PROJECT SUMMARY/ABSTRACT
Acute myeloid leukemia (AML) is an aggressive malignancy with a poor prognosis, owing in part to substantial
intratumor genetic heterogeneity that allows specific subclones to evade even intensive chemotherapy. Genomic
studies have identified the spectrum of frequent mutations in AML and suggest a model of sequential mutational
acquisition. Early mutations are believed to confer a fitness advantage to a stem or progenitor cell enabling clonal
expansion and later mutations within this expanding subclone may confer a proliferative advantage resulting in
overt malignancy. AML can occur de novo, but may also develop in patients with myelodysplastic syndrome
(MDS) or clonal hematopoiesis (CH). Across these disease states, DNMT3A mutations are critical initiating
mutations, suggesting an opportunity to target the founding clone of these malignancies. However, targeting of
DNMT3A mutations remains elusive due to a poor understanding of the mechanisms and specific role(s) of these
mutations in disease.
The objective of this proposal is to elucidate the specific oncogenic mechanisms of two frequent DNMT3A
mutations and to define their functional contributions in the maintenance of CH, MDS, and AML. We hypothesize
that genetic restoration of wildtype DNMT3A will block progression of DNMT3A-mutant CH/MDS/AML and thus
that targeting the initiating DNMT3A mutations can provide a therapeutic option in myeloid disease. Moreover, a
complete understanding of DNMT3A mutations will allow for the identification of targetable vulnerabilities
conferred by these mutations. Specific Aim 1 will utilize inducible mouse models and ex vivo CRISPR screens
to define the phenotypes, mechanisms, and conferred vulnerabilities of two DNMT3A mutations in distinct
functional domains of the protein. Specific Aim 2 will use dual recombinase murine models capable of turning on
and off DNMT3A mutations to determine the reversibility of DNMT3A-mutant CH and to evaluate the oncogenic
dependency of DNMT3A mutations in MDS/AML. The implications of these studies will lead to novel therapeutic
approaches for DNMT3A-mutant malignancies.

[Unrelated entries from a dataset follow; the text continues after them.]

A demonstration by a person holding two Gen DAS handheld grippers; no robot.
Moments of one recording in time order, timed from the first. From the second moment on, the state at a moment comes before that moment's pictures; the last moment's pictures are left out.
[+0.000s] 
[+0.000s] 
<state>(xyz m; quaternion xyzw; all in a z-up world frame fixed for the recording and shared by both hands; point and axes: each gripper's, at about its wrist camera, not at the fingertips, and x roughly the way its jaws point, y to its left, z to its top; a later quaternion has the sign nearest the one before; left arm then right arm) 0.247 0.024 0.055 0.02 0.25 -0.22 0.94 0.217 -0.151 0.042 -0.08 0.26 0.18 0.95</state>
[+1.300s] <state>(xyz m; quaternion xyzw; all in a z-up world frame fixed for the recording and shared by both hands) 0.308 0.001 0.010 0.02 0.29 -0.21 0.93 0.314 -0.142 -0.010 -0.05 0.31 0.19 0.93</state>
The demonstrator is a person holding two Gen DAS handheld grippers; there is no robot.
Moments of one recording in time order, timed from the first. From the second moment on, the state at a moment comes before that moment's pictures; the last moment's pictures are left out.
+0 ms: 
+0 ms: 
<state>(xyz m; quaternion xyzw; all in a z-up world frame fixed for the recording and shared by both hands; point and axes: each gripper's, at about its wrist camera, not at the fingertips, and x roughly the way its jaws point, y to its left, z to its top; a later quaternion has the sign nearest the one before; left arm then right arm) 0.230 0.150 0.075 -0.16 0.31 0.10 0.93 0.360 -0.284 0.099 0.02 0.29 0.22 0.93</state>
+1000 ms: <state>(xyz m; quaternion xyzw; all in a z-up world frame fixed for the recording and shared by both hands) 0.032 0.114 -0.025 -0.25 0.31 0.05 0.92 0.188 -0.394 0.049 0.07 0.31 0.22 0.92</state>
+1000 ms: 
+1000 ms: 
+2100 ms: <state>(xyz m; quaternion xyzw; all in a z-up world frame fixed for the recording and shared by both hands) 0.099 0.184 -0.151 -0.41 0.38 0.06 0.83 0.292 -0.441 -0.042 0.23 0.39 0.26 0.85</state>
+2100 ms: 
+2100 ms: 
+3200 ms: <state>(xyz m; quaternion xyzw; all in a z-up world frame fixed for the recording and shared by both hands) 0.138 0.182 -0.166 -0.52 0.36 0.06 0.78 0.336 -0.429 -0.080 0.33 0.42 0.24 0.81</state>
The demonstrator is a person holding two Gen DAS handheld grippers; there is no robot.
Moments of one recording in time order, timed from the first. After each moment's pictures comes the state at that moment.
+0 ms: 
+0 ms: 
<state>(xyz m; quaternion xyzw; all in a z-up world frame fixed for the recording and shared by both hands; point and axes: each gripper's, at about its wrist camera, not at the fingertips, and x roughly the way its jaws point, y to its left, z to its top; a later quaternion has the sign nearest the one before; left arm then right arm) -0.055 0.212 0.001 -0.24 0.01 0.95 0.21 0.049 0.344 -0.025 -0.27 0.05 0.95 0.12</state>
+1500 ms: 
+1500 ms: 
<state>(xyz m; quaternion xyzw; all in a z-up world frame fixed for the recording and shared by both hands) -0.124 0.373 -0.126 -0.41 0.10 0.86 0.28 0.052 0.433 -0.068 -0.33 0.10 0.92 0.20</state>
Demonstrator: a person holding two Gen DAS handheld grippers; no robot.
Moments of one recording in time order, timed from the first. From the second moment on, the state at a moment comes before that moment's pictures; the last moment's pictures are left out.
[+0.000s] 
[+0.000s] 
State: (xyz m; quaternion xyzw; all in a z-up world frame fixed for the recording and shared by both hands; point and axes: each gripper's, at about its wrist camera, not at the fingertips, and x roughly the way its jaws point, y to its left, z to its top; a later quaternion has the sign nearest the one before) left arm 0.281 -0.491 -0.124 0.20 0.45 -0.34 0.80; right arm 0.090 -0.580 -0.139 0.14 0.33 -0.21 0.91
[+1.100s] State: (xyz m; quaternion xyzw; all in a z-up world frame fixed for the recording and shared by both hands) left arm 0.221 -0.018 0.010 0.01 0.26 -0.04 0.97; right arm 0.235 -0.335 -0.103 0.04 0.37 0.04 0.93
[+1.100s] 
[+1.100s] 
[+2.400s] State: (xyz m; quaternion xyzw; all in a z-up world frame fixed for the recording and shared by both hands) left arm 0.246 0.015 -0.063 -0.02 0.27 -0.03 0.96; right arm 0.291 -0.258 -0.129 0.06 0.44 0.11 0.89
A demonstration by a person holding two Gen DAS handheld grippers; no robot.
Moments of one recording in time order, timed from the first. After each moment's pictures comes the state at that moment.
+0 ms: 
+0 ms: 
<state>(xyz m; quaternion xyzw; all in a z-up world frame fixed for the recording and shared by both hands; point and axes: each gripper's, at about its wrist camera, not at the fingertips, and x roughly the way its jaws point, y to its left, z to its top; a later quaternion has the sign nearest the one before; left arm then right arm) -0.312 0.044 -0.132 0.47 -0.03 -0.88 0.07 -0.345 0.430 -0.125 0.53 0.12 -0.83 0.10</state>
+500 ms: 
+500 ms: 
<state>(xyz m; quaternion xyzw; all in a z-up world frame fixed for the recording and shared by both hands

This proposal will be conducted in the laboratory of Dr. Ross Levine (the Sponsor), who is the head of the
Molecular Cancer Medicine program. The Levine lab is part of the Human Oncology and Pathogenesis Program
at Memorial Sloan Kettering Cancer Center (MSK), a state of the art cancer research institute. Mentorship will
also be provided by Dr. Kristian Helin (the Co-Sponsor), who is the head of the Center for Epigenetics at MSK.
These affiliations, along with the strong scientific and non-scientific assets of the Gerstner Sloan Kettering
Graduate School, will provide a rich set of collaborative, technical, and scientific resources to execute the
proposed research and career development.